■ **What is needed**:
Among the records, how many lines carry the string "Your"? Give that number with nothing added.

■ **Data records**:

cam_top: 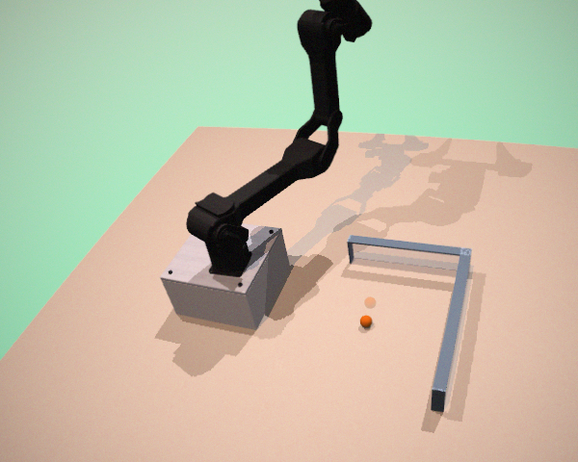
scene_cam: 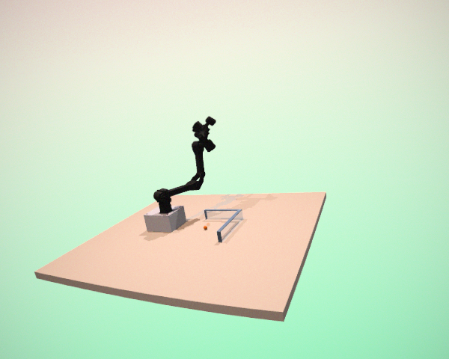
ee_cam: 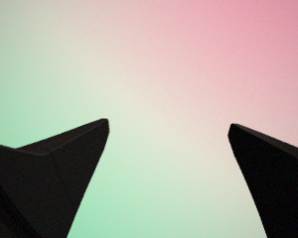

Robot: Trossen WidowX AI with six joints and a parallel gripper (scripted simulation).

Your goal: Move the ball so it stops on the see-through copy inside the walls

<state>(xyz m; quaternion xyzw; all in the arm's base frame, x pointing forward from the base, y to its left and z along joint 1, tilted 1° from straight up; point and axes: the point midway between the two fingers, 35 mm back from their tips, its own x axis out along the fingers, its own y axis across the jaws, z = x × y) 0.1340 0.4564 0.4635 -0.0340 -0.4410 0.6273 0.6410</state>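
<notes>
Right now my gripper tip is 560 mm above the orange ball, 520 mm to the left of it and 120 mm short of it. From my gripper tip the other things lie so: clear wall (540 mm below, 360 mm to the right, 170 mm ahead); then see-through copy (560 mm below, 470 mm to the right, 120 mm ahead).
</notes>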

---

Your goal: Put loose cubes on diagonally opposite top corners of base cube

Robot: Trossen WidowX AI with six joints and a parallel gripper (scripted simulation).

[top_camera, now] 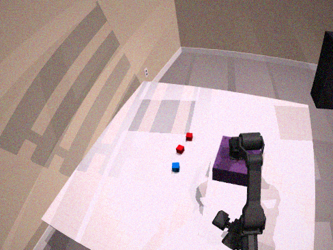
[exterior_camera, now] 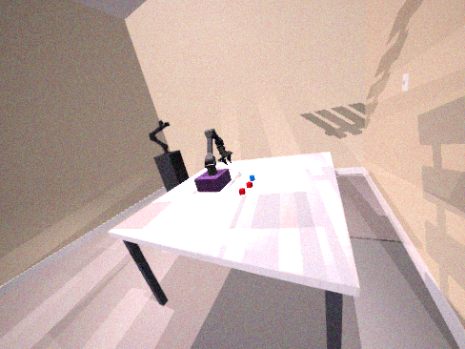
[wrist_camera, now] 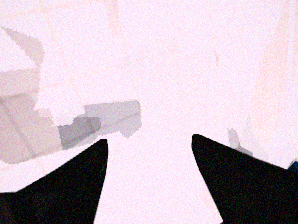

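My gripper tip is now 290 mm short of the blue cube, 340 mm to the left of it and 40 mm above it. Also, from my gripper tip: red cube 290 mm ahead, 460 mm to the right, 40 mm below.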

■ **Reply**:
2